Around 2400 BCE, Indo-European warrior-nomads invaded southern Europe. The culture changed drastically.
In 1987, in The Chalice and the Blade, systems scientist and cultural historian Riane Eisler described the contrast between the two systems:
• Partnership style, where women and and men share roles and the difference between female and male is not equated with inferiority or superiority.[1]
• Domination style, where men rule by force and warfare is common.
Like all women, I grew up all too aware of the dominator influence in our culture, with our addiction to violence.
But I didn’t recognize the insidious belief system undergirding that ascendancy — until I read the work of theologian-activist Walter Wink, who nails it: the Myth of Redemptive Violence. This is the belief that demolishing the perpetrator of an evil will correct the evil; will redeem the situation. Killing the bad guy will solve the problem.

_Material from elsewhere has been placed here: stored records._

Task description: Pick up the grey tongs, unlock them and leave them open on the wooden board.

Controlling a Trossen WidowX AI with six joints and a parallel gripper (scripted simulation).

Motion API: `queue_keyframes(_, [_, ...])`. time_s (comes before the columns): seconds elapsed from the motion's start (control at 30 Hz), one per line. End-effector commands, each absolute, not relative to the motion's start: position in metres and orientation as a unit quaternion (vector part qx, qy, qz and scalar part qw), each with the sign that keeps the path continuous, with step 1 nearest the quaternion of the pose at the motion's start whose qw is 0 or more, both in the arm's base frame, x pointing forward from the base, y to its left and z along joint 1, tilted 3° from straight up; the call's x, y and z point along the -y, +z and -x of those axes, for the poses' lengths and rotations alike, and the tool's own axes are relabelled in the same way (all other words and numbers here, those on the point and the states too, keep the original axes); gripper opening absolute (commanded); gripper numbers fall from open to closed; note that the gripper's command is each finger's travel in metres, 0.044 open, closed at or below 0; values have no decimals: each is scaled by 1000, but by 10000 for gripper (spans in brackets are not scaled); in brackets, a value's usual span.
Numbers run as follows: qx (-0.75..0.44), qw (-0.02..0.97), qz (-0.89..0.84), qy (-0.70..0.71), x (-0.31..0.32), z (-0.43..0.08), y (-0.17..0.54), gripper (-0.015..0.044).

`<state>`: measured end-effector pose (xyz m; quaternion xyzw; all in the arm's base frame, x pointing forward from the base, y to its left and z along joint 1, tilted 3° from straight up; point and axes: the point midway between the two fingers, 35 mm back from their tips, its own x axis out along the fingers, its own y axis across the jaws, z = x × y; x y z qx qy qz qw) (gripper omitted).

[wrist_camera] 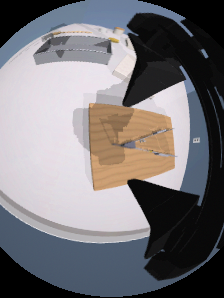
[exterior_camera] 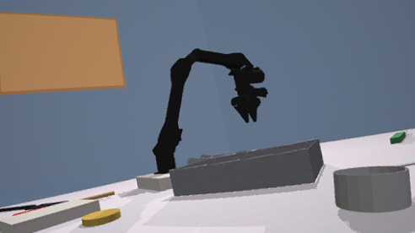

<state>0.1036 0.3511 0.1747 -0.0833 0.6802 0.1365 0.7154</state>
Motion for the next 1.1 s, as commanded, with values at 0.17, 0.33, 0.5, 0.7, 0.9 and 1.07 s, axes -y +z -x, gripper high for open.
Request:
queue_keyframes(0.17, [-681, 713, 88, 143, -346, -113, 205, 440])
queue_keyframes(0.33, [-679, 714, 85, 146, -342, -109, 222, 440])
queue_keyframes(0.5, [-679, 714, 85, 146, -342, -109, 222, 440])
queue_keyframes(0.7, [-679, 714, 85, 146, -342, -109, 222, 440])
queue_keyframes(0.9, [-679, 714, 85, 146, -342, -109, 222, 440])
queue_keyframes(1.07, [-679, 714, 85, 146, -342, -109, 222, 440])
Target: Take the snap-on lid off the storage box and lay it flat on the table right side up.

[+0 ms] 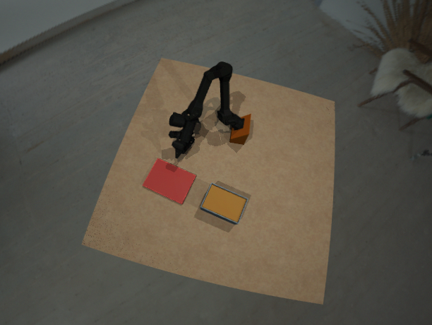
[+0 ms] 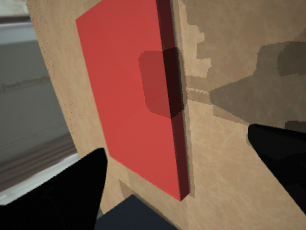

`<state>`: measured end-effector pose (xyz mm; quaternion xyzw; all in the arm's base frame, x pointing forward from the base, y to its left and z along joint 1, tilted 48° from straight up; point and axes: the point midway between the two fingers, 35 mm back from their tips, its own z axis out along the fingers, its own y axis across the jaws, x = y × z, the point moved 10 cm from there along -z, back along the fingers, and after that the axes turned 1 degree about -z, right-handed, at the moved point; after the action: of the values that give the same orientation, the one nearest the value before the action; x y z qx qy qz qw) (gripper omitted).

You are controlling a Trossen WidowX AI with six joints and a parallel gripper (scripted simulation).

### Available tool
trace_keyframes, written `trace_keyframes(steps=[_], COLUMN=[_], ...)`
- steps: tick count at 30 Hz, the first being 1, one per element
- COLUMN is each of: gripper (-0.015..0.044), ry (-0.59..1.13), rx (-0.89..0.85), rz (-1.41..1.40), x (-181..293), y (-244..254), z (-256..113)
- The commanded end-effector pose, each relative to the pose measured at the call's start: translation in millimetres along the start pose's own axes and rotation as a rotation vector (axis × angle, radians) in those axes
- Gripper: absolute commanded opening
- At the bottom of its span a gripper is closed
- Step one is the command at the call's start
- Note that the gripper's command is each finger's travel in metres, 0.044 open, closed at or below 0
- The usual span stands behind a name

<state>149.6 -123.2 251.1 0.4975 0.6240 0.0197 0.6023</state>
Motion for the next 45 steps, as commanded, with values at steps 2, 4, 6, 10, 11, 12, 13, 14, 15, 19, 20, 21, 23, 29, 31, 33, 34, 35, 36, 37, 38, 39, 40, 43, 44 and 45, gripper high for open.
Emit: trace_keyframes(steps=[2, 4, 6, 10, 11, 12, 13, 14, 15, 19, 20, 21, 23, 29, 31, 33, 34, 35, 36, 37, 38, 39, 40, 43, 44, 45], gripper=[0.044, 0.044, 0.044, 0.044, 0.044, 0.044, 0.044, 0.044, 0.044, 0.044, 0.044, 0.044, 0.044, 0.044, 0.044, 0.044, 0.044, 0.044, 0.044, 0.044, 0.044, 0.044, 0.044, 0.044, 0.044, 0.044], ry=[-0.004, -0.004, -0.004, -0.004, -0.004, -0.004, -0.004, -0.004, -0.003, -0.003, -0.003, -0.003, -0.003, -0.002, -0.002, -0.001, -0.001, -0.001, -0.001, -0.001, -0.001, -0.001, -0.001, -0.001, -0.001, -0.001], rx=[-0.004, -0.004, -0.004, -0.004, -0.004, -0.004, -0.004, -0.004, -0.004, -0.004, -0.004, -0.004, -0.004, -0.003, -0.003, -0.003, -0.003, -0.003, -0.003, -0.003, -0.003, -0.003, -0.003, -0.003, -0.003, -0.003], rz=[-0.003, -0.003, -0.002, -0.002, -0.002, -0.002, -0.002, -0.002, -0.002, -0.001, -0.001, -0.001, -0.001, 0.0, 0.0, 0.0, 0.0, 0.0, 0.0, 0.001, 0.001, 0.001, 0.001, 0.001, 0.001, 0.001], x=[-1.1, -1.2, -1.2, -1.3, -1.3, -1.3, -1.3, -1.3, -1.4, -1.4, -1.4, -1.5, -1.5, -1.6, -1.6, -1.6, -1.7, -1.7, -1.7, -1.7, -1.7, -1.7, -1.7, 0.4, 0.4, 0.4], y=[5.7, 7.6, 9.6, 13.5, 14.5, 15.4, 16.4, 17.4, 18.3, 22.2, 23.2, 24.2, 26.1, 31.9, 33.8, 35.7, 36.7, 37.7, 38.6, 39.6, 40.6, 41.4, 41.7, 38.7, 38.7, 38.7], z=[-7.0, -10.5, -14.0, -20.9, -22.7, -24.4, -26.2, -27.9, -29.6, -36.6, -38.3, -40.1, -43.5, -53.9, -57.4, -60.9, -62.6, -64.3, -66.0, -67.7, -69.5, -70.9, -71.5, -66.3, -66.3, -66.3])
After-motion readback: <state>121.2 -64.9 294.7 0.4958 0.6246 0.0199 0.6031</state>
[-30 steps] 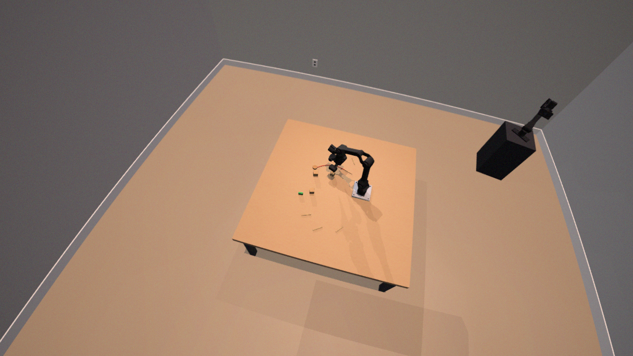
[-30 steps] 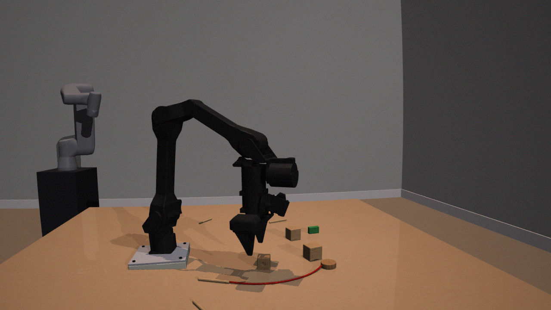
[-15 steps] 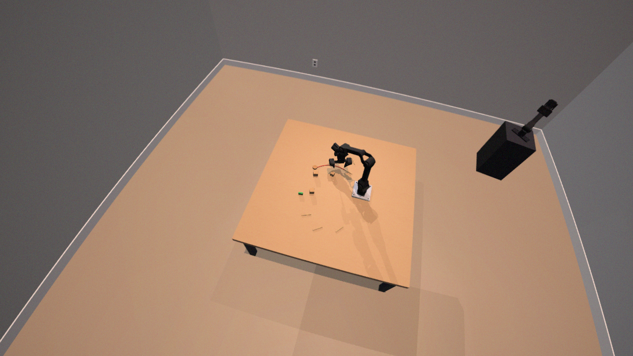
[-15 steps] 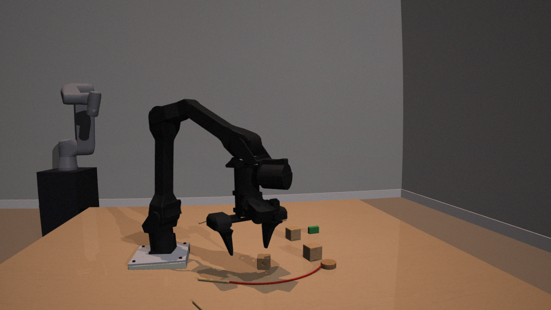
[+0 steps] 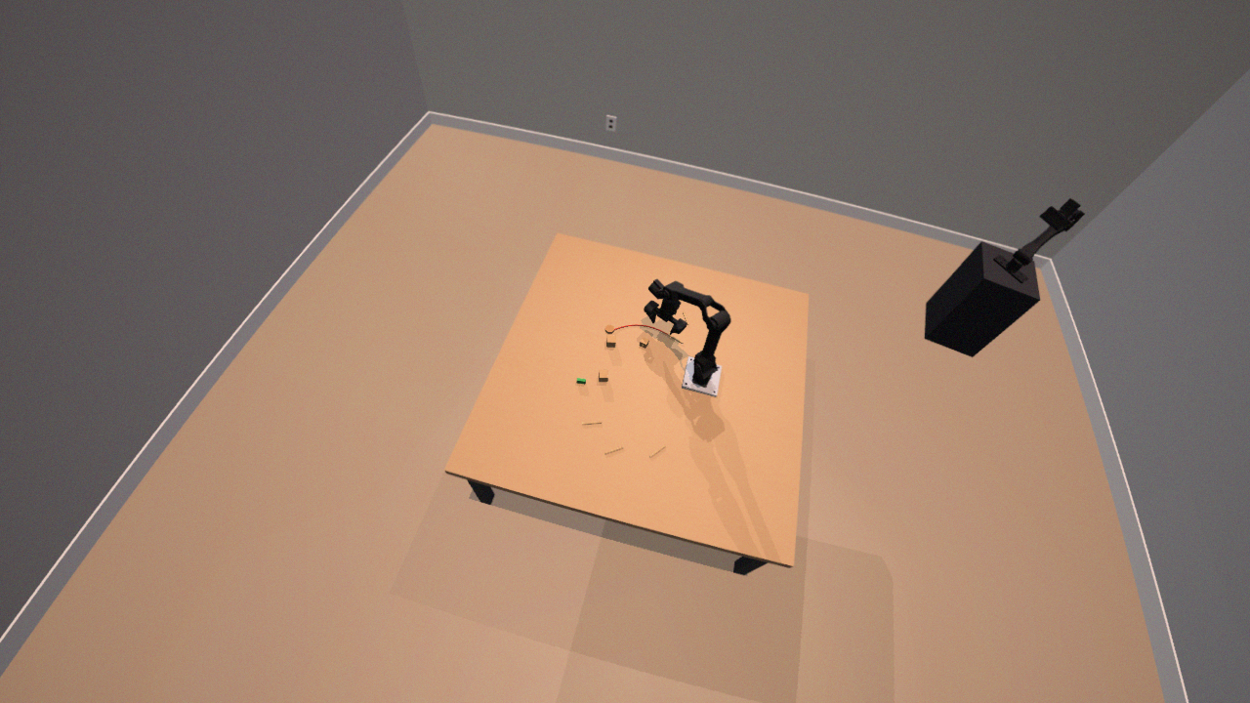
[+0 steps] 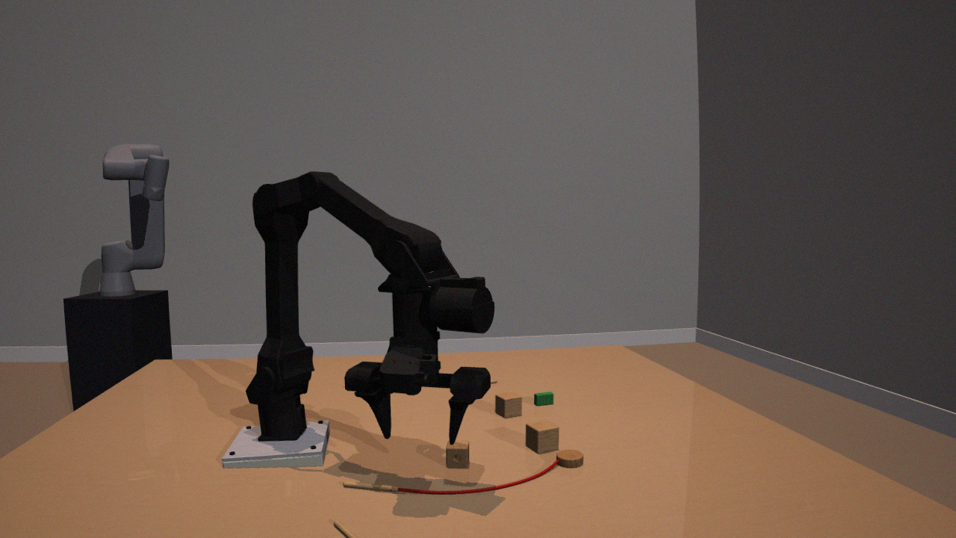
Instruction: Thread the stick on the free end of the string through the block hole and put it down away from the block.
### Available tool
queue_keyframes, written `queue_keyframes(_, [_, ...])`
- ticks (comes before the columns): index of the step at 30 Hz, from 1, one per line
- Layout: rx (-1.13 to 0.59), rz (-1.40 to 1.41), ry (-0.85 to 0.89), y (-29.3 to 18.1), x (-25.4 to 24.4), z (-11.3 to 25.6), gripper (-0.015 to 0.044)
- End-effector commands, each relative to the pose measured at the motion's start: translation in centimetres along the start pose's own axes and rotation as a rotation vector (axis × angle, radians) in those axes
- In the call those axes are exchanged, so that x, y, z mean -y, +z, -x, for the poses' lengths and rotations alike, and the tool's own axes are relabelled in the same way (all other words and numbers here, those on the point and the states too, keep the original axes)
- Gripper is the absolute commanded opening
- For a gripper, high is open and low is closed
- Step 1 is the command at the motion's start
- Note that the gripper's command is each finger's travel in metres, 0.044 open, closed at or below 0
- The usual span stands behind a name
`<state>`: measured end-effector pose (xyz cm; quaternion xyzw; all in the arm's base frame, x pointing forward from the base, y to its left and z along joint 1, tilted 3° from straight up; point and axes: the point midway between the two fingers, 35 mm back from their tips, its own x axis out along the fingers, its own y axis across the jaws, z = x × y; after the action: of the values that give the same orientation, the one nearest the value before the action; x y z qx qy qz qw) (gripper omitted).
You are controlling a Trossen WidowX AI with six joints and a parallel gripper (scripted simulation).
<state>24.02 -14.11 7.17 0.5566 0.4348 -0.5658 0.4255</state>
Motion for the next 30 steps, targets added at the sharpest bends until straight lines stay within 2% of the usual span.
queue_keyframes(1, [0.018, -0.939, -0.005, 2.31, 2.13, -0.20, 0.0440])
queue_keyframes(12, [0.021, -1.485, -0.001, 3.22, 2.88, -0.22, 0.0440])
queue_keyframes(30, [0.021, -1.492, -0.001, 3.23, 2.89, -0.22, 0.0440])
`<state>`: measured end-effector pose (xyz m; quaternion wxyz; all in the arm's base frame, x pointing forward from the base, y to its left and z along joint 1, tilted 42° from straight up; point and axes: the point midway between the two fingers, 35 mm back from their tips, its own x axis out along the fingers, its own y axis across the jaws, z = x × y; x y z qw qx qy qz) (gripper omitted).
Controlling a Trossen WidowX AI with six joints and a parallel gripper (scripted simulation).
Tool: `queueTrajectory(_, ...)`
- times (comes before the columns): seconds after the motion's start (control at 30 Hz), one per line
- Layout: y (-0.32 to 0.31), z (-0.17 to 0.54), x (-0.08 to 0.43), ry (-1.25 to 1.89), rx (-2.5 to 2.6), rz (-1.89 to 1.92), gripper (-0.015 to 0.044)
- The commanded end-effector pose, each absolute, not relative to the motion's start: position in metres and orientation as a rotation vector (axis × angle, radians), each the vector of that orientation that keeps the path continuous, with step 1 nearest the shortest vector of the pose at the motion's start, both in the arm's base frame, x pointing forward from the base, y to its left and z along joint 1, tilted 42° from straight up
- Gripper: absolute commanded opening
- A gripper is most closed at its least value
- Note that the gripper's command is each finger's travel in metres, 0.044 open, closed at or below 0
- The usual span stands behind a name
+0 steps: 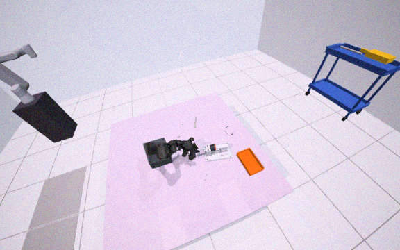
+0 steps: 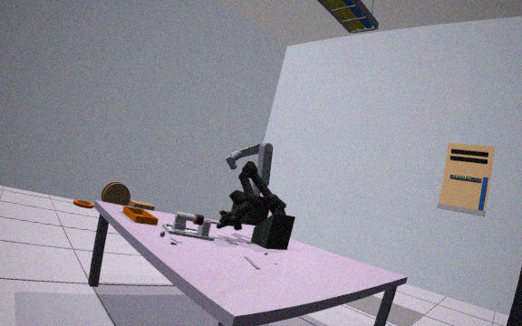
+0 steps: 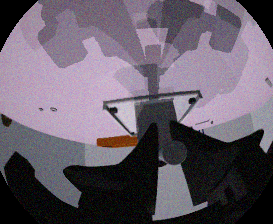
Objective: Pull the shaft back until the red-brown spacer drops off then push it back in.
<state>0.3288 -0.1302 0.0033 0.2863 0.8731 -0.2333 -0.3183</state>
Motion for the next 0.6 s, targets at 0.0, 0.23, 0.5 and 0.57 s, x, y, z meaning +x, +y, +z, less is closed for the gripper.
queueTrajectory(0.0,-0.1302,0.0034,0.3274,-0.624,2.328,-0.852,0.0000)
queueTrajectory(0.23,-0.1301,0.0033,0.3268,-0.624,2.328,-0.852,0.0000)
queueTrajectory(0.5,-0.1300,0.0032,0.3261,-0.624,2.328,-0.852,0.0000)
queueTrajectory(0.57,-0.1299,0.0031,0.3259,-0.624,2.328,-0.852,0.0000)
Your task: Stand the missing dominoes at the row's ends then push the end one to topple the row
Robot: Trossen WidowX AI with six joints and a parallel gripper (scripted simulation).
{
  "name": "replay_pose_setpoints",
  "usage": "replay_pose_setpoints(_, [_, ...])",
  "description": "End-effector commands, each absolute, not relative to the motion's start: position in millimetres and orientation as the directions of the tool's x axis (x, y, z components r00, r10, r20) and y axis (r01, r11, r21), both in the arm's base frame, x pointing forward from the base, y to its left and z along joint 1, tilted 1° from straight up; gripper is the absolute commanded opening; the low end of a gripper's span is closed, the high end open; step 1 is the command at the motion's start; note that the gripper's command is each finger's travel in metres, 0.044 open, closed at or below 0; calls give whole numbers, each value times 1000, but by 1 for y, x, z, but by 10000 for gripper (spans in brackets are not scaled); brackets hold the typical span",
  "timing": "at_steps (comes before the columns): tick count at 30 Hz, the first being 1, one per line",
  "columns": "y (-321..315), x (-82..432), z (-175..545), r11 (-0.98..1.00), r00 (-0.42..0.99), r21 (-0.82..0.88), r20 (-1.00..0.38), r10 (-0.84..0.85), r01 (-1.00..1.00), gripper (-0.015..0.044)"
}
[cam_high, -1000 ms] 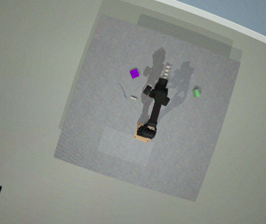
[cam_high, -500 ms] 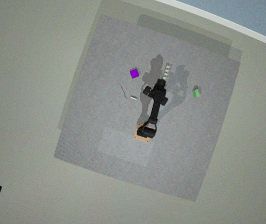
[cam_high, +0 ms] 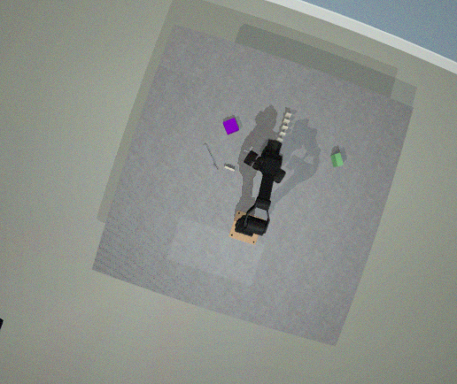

Whereas this kind of response to evil just perpetuates a vicious cycle of violence and hatred, and hoodwinks us to the situation.
Wink comments:
The myth of redemptive violence is the simplest, laziest, most exciting, uncomplicated, irrational and primitive depiction of evil the world has ever known. Furthermore, its orientation toward evil is one into which virtually all modern children (boys especially) are socialized in the process of maturation…. Once children have been indoctrinated into the expectations of a dominator society, they may never outgrow the need to locate all evil outside themselves.[2]
This just about ruined me for TV and movie watching. I notice all the easy solutions offered time and again by killing the bad guy. I can feel my programming telling me to be happy with it, and I’m not satisfied; I’m angry at being manipulated; at being fed that cultural brainwashing. I want a real solution to the problem.

[1] Eisler, Chalice and Blade (Cambridge: Harper & Row, 1987), xvii.
[2] Wink, Engaging the Powers (Minneapolis: Fortress, 1992), 22.